Use this in a *Pipeline* so the statistics can be applied to datasets for scoring later. You would NOT compute means and standard deviations on the scoring set to standardize.

### Standard Scaler  
Load dataset in libsvm format, standardize the features so that the new features have unit variance and/or zero mean

In [13]:
from pyspark.mllib.util import MLUtils
from pyspark.mllib.linalg import Vectors
from pyspark.mllib.feature import StandardScaler

In [14]:
data = MLUtils.loadLibSVMFile(sc, "sample_libsvm_data.txt")

In [15]:
data.take(1)

[LabeledPoint(0.0, (692,[127,128,129,130,131,154,155,156,157,158,159,181,182,183,184,185,186,187,188,189,207,208,209,210,211,212,213,214,215,216,217,235,236,237,238,239,240,241,242,243,244,245,262,263,264,265,266,267,268,269,270,271,272,273,289,290,291,292,293,294,295,296,297,300,301,302,316,317,318,319,320,321,328,329,330,343,344,345,346,347,348,349,356,357,358,371,372,373,374,384,385,386,399,400,401,412,413,414,426,427,428,429,440,441,442,454,455,456,457,466,467,468,469,470,482,483,484,493,494,495,496,497,510,511,512,520,521,522,523,538,539,540,547,548,549,550,566,567,568,569,570,571,572,573,574,575,576,577,578,594,595,596,597,598,599,600,601,602,603,604,622,623,624,625,626,627,628,629,630,651,652,653,654,655,656,657],[51.0,159.0,253.0,159.0,50.0,48.0,238.0,252.0,252.0,252.0,237.0,54.0,227.0,253.0,252.0,239.0,233.0,252.0,57.0,6.0,10.0,60.0,224.0,252.0,253.0,252.0,202.0,84.0,252.0,253.0,122.0,163.0,252.0,252.0,252.0,253.0,252.0,252.0,96.0,189.0,253.0,167.0,51.0,238.0,253.0,253.0,190.0

In [16]:
type(data)

pyspark.rdd.PipelinedRDD

In [17]:
# extract labels and features; stored as RDDs
label = data.map(lambda x: x.label)
features = data.map(lambda x: x.features)

In [None]:
scaler1 = StandardScaler().fit(features)

In [None]:
# data1 will be unit variance.
data1 = label.zip(scaler1.transform(features))

In [None]:
data1.take(2)

**TRY FOR YOURSELF (UNGRADED EXERCISES)**

1) Print the label and features (before scaling) from the first record in *data*.
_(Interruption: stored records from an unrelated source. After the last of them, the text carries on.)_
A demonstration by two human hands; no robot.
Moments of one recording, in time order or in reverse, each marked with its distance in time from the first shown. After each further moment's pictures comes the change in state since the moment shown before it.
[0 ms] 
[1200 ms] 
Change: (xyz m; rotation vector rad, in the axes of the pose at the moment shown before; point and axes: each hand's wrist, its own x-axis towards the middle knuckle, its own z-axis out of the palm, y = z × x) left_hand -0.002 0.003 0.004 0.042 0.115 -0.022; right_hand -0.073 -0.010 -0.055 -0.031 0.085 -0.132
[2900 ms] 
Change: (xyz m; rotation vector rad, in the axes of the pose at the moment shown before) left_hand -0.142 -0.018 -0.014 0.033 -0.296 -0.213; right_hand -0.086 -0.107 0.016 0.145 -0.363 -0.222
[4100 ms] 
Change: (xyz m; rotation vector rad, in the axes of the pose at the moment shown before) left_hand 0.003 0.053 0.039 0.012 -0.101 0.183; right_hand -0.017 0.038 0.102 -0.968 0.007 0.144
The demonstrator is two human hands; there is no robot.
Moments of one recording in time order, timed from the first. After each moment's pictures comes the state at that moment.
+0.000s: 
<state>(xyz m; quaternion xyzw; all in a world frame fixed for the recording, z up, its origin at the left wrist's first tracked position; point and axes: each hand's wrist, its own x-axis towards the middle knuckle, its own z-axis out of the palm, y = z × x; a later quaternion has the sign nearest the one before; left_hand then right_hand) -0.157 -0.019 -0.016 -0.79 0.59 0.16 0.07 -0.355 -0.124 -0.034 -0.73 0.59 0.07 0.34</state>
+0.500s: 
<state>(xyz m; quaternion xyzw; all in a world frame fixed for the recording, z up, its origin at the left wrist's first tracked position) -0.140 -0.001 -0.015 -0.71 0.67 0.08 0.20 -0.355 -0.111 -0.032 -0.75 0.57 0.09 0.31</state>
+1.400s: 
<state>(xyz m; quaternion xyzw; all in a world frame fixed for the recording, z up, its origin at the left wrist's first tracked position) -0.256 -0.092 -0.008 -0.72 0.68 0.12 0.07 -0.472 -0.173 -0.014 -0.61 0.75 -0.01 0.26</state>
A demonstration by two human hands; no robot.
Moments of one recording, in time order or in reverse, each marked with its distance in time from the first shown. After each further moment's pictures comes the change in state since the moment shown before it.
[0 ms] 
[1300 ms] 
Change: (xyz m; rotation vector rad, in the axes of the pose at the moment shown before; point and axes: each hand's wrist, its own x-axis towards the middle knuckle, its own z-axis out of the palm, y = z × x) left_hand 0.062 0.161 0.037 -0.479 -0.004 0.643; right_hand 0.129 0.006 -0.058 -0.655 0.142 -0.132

2) Compute the first 20 synonyms of the word "economy." Then extract and print the cosine distances.  Do the results make sense?

3) Copy the Ham/Spam classifier code in the cell below.  Then try a different model, leaving the rest of the code unchanged.  Run the code.  Does it get the "not spam" example right?